The choice of radioisotope thermoelectric generators was not made lightly. Other options (including solar power) were considered but it turns out that in the cold, dark, radiation-rich environment of Saturn, radioisotope thermoelectric, generators were the only available option. Some critics, who have never had to design a spacecraft or its electrical power system, have charged that NASA could have used solar power. In fact, NASA looked at a solar array design, but the solar option was too heavy to launch. Saturn is so far from the Sun that it receives only about one percent of the sunlight Earth gets. This means that if a spacecraft needs one kilowatt of power at Saturn, it must have an array that will produce at least 100 kilowatts at Earth. Moreover, the intense cold and the radiation belts around Saturn would seriously damage, if not totally disable, a solar array.
Splitting Cassini into "smaller missions" would cancel many of the scientific benefits of a global observer like Cassini-- analogous to watching a concert without being able to hear the music. If each of these "smaller missions" were flown, they would still require the large amount of propellant to slow them down at Saturn (making them relatively large spacecraft). They would still require enough power from RTGs to take care, of the scientific instruments, the basic "housekeeping" activities of the spacecraft, and send the data back from distant Saturn. (In general, it takes more power and larger antennas the farther the craft goes from Earth.) So a series of "smaller missions" would probably end up involving at least as much plutonium-238 as Cassini -- and certainly more launches!
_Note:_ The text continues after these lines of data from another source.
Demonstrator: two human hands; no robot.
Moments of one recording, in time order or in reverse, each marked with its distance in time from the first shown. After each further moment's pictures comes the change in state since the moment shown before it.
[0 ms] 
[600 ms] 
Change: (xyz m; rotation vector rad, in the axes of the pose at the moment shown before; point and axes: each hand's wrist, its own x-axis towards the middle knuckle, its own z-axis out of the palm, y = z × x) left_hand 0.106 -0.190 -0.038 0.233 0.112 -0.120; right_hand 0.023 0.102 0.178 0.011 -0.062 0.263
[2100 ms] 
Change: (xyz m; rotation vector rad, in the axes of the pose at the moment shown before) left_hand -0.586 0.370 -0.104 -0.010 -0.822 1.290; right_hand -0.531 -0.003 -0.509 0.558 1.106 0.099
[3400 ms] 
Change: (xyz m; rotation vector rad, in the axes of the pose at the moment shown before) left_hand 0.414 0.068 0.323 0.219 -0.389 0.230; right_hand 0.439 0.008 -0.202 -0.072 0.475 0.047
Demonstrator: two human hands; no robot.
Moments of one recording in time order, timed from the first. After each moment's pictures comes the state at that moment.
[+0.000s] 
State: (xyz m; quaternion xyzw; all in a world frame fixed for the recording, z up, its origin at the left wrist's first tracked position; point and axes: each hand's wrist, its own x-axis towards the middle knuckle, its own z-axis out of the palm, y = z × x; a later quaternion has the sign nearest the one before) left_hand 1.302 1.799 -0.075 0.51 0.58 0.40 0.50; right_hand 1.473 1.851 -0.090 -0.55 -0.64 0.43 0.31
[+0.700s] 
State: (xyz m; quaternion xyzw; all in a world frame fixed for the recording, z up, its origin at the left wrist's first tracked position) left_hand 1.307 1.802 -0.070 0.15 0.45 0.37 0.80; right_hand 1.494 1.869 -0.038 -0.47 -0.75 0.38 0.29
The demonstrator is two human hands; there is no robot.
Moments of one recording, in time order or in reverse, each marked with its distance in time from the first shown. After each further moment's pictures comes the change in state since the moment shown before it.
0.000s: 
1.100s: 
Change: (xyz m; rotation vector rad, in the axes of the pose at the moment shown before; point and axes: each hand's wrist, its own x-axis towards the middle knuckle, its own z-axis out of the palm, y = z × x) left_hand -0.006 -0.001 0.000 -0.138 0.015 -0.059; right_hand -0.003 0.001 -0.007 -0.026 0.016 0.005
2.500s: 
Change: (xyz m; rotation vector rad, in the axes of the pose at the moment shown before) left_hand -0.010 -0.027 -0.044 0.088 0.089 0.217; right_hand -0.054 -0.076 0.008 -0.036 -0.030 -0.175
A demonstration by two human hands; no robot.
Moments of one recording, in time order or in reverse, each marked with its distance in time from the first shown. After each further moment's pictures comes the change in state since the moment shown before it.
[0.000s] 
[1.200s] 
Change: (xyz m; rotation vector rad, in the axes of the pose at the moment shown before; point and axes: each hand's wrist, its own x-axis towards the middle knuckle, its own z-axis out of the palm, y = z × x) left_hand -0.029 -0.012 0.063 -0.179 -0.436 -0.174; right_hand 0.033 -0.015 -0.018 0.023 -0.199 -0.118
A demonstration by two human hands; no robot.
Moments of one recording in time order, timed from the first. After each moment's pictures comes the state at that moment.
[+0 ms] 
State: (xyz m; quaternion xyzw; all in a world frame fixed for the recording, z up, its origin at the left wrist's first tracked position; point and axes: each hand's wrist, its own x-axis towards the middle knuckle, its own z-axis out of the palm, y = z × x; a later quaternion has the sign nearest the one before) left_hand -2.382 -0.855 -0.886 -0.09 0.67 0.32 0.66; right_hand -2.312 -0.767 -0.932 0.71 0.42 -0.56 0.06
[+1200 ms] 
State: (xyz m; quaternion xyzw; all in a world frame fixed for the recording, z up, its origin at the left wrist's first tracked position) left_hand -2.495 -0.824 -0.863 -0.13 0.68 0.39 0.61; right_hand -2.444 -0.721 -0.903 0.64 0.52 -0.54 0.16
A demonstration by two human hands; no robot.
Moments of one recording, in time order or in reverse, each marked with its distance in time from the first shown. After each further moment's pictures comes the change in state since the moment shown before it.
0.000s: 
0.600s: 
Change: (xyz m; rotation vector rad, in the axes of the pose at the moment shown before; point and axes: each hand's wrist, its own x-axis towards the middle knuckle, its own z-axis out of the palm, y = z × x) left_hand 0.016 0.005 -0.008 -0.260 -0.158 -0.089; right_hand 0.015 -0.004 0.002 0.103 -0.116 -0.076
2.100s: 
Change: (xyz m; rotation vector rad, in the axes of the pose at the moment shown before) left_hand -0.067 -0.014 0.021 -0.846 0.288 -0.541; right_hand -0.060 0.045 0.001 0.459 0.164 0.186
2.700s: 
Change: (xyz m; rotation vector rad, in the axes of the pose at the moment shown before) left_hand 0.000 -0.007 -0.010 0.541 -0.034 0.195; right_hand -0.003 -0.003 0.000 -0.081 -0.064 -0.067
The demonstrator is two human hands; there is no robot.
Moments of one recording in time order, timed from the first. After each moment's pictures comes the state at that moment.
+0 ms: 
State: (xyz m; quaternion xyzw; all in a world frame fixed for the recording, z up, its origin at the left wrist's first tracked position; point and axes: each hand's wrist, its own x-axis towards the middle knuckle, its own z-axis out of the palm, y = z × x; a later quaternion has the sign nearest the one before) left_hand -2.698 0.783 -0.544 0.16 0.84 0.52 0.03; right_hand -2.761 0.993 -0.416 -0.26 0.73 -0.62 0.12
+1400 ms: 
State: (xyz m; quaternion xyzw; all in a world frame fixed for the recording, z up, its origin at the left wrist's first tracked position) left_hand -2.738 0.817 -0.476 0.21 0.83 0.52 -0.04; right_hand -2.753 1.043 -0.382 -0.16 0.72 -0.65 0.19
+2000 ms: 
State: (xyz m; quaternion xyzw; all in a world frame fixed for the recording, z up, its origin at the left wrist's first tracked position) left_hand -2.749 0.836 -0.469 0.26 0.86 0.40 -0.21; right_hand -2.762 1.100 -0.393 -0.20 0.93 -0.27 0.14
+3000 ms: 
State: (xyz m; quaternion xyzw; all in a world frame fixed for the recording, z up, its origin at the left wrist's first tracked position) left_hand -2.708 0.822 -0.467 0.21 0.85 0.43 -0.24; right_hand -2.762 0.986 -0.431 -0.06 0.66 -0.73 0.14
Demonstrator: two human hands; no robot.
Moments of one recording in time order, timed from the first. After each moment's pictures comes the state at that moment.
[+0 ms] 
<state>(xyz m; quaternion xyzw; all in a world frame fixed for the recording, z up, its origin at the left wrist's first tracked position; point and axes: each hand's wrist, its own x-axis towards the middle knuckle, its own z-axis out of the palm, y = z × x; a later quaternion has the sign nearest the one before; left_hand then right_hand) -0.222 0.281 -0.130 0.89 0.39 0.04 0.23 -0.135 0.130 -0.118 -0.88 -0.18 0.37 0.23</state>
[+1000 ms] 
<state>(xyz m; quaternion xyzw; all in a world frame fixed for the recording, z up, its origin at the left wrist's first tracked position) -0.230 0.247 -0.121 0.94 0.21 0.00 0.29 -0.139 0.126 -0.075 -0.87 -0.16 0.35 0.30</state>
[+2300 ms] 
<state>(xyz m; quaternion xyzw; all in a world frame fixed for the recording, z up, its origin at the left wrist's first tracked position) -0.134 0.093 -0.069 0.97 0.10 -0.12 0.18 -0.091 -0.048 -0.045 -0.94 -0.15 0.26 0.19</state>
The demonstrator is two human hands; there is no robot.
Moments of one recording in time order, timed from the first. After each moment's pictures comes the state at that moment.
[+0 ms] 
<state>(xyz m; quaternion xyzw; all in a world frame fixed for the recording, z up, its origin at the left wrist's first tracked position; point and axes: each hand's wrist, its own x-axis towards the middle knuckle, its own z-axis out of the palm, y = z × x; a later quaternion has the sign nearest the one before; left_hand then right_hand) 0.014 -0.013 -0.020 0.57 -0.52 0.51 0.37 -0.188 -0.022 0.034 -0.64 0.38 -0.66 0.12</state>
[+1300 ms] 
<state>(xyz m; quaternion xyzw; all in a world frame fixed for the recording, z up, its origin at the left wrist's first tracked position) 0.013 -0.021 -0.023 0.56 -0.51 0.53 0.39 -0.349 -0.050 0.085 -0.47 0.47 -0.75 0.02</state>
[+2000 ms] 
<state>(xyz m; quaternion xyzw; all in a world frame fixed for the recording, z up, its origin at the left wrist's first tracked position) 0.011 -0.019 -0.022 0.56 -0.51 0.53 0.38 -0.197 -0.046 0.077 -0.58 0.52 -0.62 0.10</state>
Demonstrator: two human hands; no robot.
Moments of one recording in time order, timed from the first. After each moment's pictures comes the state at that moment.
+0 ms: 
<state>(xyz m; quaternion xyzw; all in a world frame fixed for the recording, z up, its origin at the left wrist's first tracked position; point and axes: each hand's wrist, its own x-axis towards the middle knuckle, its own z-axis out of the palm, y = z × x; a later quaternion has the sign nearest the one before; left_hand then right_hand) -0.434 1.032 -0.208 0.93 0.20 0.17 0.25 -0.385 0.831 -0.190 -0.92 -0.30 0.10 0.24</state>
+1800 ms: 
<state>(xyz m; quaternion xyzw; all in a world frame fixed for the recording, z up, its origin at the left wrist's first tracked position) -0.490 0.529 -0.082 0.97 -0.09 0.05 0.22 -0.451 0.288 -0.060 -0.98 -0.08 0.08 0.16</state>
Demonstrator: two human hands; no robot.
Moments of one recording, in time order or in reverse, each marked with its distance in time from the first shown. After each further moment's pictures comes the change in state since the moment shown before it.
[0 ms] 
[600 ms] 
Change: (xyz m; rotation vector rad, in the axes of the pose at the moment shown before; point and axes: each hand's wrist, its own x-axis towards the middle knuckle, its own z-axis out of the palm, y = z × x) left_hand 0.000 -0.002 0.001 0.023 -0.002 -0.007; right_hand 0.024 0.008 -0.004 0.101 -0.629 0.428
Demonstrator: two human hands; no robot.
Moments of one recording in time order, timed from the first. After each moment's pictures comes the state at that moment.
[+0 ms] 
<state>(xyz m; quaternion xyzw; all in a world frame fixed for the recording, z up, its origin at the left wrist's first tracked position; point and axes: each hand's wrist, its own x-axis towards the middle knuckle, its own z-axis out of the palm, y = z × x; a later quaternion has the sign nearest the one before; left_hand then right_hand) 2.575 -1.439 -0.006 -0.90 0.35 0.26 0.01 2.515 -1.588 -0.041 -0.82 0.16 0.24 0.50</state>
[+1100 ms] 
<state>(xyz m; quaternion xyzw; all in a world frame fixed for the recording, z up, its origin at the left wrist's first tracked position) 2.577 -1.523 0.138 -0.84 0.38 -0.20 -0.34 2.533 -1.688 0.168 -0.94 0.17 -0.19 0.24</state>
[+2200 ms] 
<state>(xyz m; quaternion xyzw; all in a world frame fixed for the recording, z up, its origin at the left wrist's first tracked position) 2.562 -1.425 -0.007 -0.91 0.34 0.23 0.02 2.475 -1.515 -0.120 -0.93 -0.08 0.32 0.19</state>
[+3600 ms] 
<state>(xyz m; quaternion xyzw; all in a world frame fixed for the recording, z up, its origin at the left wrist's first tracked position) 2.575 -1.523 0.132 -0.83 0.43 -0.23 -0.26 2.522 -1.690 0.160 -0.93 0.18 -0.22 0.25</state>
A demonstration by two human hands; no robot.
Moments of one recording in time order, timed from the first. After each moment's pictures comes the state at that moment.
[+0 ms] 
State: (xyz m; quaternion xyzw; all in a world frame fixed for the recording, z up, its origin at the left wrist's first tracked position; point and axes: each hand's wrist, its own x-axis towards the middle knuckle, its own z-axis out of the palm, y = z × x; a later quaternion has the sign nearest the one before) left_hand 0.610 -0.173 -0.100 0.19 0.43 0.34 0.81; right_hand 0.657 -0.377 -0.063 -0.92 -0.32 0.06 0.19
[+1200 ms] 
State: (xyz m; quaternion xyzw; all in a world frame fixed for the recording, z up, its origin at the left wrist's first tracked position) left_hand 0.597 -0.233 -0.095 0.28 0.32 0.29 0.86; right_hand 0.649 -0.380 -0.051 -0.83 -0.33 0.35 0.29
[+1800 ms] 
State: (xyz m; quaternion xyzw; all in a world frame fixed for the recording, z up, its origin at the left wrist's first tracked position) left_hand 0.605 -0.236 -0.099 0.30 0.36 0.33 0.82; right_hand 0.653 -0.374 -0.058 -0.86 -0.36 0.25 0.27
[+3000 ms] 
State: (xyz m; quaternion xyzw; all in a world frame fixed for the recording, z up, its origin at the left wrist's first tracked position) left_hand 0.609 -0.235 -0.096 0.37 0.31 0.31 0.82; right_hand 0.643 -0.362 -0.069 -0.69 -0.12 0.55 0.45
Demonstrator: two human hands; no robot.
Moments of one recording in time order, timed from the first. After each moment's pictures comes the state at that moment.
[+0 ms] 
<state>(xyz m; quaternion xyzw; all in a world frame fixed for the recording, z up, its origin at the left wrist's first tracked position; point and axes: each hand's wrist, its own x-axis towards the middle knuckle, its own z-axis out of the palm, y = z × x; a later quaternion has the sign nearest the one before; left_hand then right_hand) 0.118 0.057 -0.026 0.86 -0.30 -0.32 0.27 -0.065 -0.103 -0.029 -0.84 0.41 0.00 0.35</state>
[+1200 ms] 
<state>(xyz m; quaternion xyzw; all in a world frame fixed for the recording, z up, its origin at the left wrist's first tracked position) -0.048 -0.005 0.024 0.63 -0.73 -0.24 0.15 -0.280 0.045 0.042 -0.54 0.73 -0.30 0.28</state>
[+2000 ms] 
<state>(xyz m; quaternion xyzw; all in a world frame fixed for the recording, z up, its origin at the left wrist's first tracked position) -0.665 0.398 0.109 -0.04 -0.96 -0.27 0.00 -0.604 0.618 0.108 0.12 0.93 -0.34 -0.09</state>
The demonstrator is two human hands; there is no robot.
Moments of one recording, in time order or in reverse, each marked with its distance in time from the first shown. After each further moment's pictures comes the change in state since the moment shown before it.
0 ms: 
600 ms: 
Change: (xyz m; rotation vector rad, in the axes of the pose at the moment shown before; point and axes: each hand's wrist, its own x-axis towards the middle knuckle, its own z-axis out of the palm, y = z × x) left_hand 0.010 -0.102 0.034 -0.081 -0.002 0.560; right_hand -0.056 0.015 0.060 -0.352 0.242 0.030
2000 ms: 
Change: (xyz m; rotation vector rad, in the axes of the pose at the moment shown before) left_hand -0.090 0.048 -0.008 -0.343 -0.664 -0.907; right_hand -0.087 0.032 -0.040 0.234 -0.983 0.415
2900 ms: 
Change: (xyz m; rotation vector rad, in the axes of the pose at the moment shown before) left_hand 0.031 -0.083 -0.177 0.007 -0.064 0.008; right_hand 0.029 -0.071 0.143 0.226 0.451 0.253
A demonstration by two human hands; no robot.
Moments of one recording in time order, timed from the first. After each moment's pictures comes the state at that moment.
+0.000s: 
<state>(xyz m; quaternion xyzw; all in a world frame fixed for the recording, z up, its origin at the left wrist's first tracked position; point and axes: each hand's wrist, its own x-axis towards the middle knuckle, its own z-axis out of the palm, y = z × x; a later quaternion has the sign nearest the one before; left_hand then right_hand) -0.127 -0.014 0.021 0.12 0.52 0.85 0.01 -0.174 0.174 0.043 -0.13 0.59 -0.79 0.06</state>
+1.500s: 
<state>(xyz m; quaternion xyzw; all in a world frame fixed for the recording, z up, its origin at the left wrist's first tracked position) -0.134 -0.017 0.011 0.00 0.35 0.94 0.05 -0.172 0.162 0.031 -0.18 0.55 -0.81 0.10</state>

Th Cassini RTGs have been designed to survive a wide range of postulated accidents. (If automobile engineers used the same design philosophy they would have to assume the occurrence of a crash, and then design a protective cocoon for the occupants of the car.) The goal has been to make the risk as low as practical. Careful attention is paid to such missions so that there is no undue risk. In assessing the risks, which were publicly presented through the environmental impact statement process and through a public meeting in Florida, the historical failure probability of the Titan launch vehicle was considered so that the analyses would be as realistic as possible (and not make them "ring hollow").
The rewards from missions like Cassini include giving us a better understanding of how the Solar System formed and how we came to be. How one assesses the rewards of any activity is a personal judgment. The American philosopher Morris Cohen once asked whether we would accept a magical chariot that would take us anywhere if the price would be 30,000 lives lost every year. Of course, we would all say "No!" But we have accepted that chariot -- the automobile - and the price. My own assessment is that the rewards of exploring Saturn are, worth the incredibly small risk associated with Cassini. As a member of the Sierra Club and a contributor to a number of environmental and humanitarian organizations, I am more concerned about the dangers of international terrorism, ethnic cleansing, proliferation of nuclear weapons, and environmental degradation. During the month-long blitzkrieg by the Cassini critics, hundreds of people were brutally murdered in Algeria, hundreds more died in a ferry accident in Haiti, and thousands of people were facing death in Africa. In the final analysis, we need to be knowledgeable and active in dealing with the risks facing us while keeping a sense of proportion in these matters.